Iron ore and steel futures in China, the world's biggest steel producer, fell on Friday as the detection of a new coronavirus variant in South Africa and fresh COVID-19 cases in Shanghai fanned investor concerns about global economic recovery.
The Dalian iron ore benchmark contract, however, was set to mark its first weekly gain since early October, after a five-session rally driven by China's moves to ease a liquidity crunch to help its debt-laden property developers.
The most-active January iron ore contract on the Dalian Commodity Exchange ended daytime trading 6.7% lower at 575.50 yuan ($90.06) a tonne. It has, however, risen 9.5% this week.
On the Singapore Exchange, the steelmaking ingredient's most-traded December contract slumped 5% to $96.95 a tonne by 0705 GMT.
"Markets remain cautious about the outlook for Chinese growth, especially given the zero-COVID strategy with Shanghai yesterday reporting three new cases," said Tapas Strickland, a director of economics at National Australia Bank.
The detection of new cases has prompted the Chinese financial hub to limit tourism activities, while Xuzhou city in the eastern Jiangsu province has reported one locally transmitted asymptomatic carrier who was a close contact of a Shanghai infection.

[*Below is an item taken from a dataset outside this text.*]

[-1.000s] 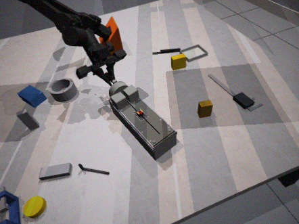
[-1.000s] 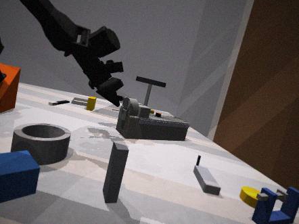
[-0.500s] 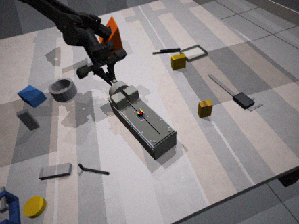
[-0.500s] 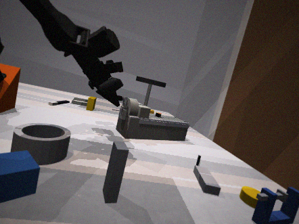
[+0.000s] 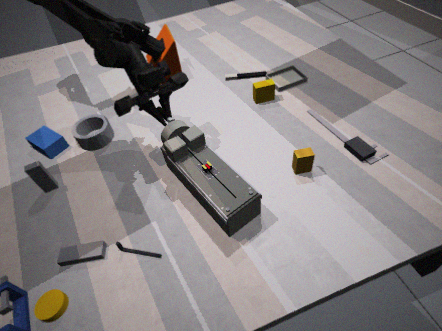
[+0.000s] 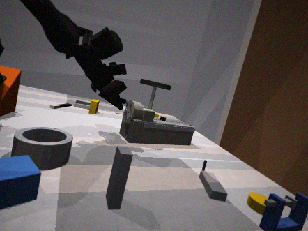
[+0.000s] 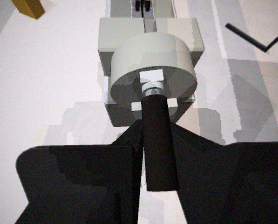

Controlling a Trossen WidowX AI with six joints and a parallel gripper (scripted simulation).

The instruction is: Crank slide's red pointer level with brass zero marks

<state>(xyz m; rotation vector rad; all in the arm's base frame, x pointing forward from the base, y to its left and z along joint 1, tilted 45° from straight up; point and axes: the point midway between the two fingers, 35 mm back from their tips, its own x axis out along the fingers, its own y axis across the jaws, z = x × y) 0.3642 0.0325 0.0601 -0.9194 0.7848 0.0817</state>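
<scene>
Right now my gripper tip is 16 cm short of the red pointer, 7 cm to the right of it and 1 cm above it. Also, from my gripper tip: black hex key: 26 cm ahead, 13 cm to the right, 8 cm below; then dark crank handle: 2 cm behind, 1 cm to the right, 2 cm above; then blue block: 13 cm behind, 35 cm to the right, 7 cm below.
</scene>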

The discovery of a new coronavirus variant now spreading in South Africa is also adding to worries, analysts said, with Britain warning on Thursday that it could imperil efforts to fight the pandemic.
Construction steel rebar on the Shanghai Futures Exchange dropped 2.5% following a six-session rally, while hot-rolled coil slipped 1.4%, snapping a four-day rally. Stainless steel shed 4.1%.
Dalian coking coal sank 7.3% while coke lost 5.7% after both delivered a four-day rally.
Benchmark 62%-grade iron ore's spot price in China jumped to $106.50 a tonne on Thursday, the strongest since Nov. 1 as demand picked up, according to SteelHome consultancy data.